20. how does the description of the street increase the sinister atmosphere of the story?
2l. What happens before she gets into the taxi that might have warned her?
22. Who is the taxi-driver?
Style and language
1. How would you describe the style of the story, particularly the vocabulary used? How does it compare, for example, to Sillitoe's style in the preceding story? Give examples from the text.
2. Imagery. In this story, many inanimate objects (furniture etc.) described as if they were living things. Find examples. What effect this have on the atmosphere of the story?

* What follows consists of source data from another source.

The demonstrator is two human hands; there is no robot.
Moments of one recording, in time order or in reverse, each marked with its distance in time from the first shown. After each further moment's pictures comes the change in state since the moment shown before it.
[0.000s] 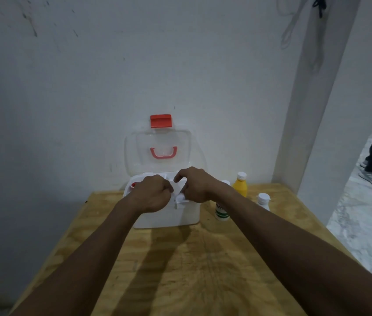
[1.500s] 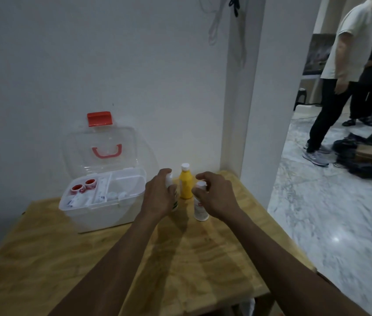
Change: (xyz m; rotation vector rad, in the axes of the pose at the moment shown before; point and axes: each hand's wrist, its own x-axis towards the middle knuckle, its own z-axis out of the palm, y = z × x) left_hand 0.027 0.120 0.104 -0.424 0.294 -0.025; right_hand -0.131 0.113 -0.008 0.234 0.617 0.275
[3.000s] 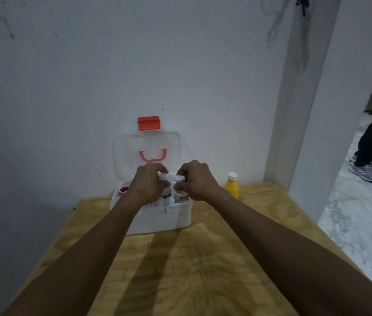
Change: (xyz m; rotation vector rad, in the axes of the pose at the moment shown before) left_hand 0.044 -0.056 -0.123 0.221 -0.031 -0.075; right_hand 0.064 -0.116 0.091 -0.061 -0.265 -0.227
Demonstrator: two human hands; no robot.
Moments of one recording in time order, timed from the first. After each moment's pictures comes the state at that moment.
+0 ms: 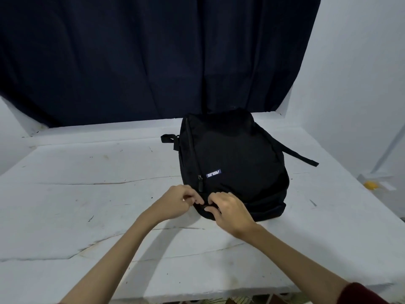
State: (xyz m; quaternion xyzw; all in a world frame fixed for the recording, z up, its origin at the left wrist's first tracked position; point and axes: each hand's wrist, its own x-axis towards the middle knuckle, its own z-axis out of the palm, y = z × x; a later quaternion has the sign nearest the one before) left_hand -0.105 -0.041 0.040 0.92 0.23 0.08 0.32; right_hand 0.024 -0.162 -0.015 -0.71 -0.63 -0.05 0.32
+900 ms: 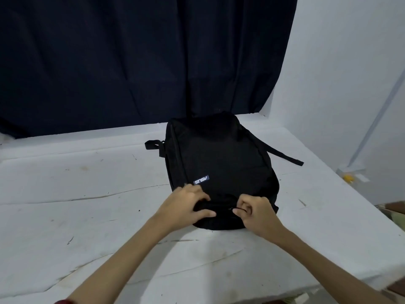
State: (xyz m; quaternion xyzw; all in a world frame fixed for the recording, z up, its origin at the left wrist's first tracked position) left_hand -0.068 -0.037 0.033 0.99 0.10 0.07 0.08; right_hand 0.076 -0.206 -0.011 -0.77 -0.49 0.03 0.41
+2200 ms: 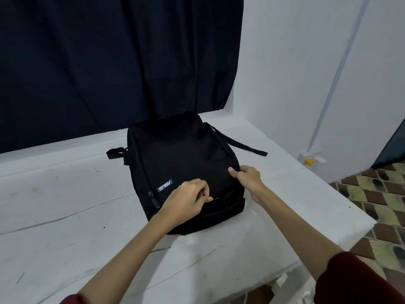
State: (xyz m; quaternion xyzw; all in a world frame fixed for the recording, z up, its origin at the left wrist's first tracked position) left_hand -0.004 -0.080 0.034 0.96 0.05 0.13 0.22; right_hand 0.156 -0.206 0.009 -0.81 -0.12 0.18 0.54
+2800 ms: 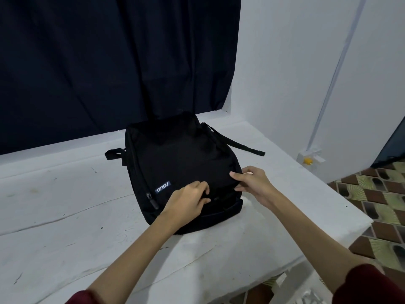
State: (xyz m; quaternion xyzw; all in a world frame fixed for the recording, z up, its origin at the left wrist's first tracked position) left_hand 0.003 -0.088 0.027 0.99 0.06 0.12 0.10; right_hand 0.148 -0.235 0.025 -0.68 -0.10 0.28 0.67
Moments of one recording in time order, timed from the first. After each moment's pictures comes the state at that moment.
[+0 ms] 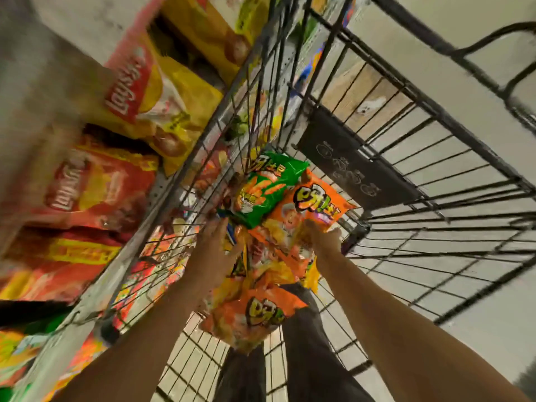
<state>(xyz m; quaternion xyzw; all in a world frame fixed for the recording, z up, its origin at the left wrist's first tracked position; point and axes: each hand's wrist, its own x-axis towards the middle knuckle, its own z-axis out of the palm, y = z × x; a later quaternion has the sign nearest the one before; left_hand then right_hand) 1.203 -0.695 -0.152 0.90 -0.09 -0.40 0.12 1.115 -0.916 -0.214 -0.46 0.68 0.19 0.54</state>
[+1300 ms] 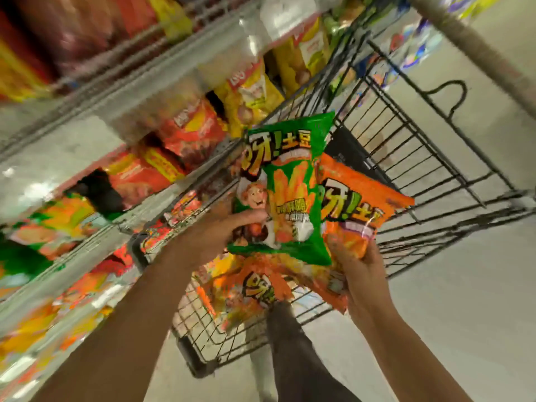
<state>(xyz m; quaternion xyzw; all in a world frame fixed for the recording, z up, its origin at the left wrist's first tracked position) 1.138 -0.667 0.009 0.62 0.07 -0.44 0.65 0.998 -0.884 0.001 -0.55 0.40 0.01 0.73</state>
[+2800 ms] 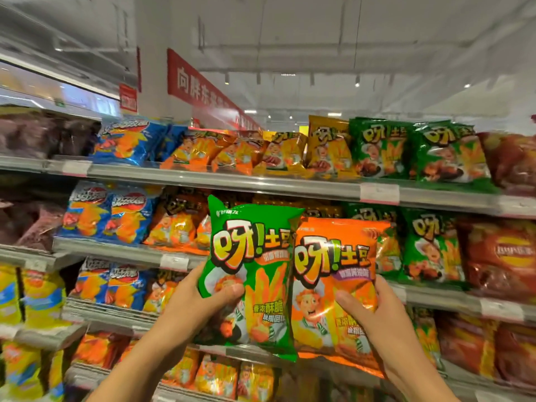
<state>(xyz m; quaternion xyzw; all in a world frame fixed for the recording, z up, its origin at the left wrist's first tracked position) 0.661 -0.145 0.418 0.73 0.08 0.33 0.60 0.837 -0.390 0.419 -0.69 -0.30 0.02 0.66</state>
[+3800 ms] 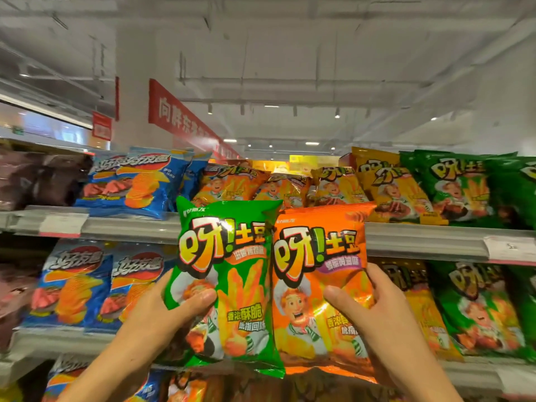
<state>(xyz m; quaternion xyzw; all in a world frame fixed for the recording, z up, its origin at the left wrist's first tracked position) 0.676 0.140 0.486 0.73 0.06 0.36 0.57 0.829 -0.134 0.501 -0.71 -0.34 -0.11 0.60</state>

3. Find examples of internal monologue and say how they reveal to Mrs Drover's growing sense of alarm.
Further discussion
1. Could this story really have happened? Can you think of a logical explanation for the ending?
2. Was there anything "demonic" in the relationship between Kathleen and her "lover"? Quote from the text.
3. How does Mrs Drover's character change from the beginning of the story to the end? How does the author convey this change?
4. Do you think it is fair for the "demon lover" to come for Mrs Drover after having kept her waiting for so many years? What symbol of her promise does she still bear? In what other contexts have you come across marks of this kind?
5. "Things done in our youth and now long forgotten have a strange way upsetting our lives when we least expect them to". Discuss this statement in relation to the story and your own experience.
6. This story is not a horror story, but it contains several elements of this genre. Discuss the similarities and differences.
7. Give a full stylistic analysis of the text.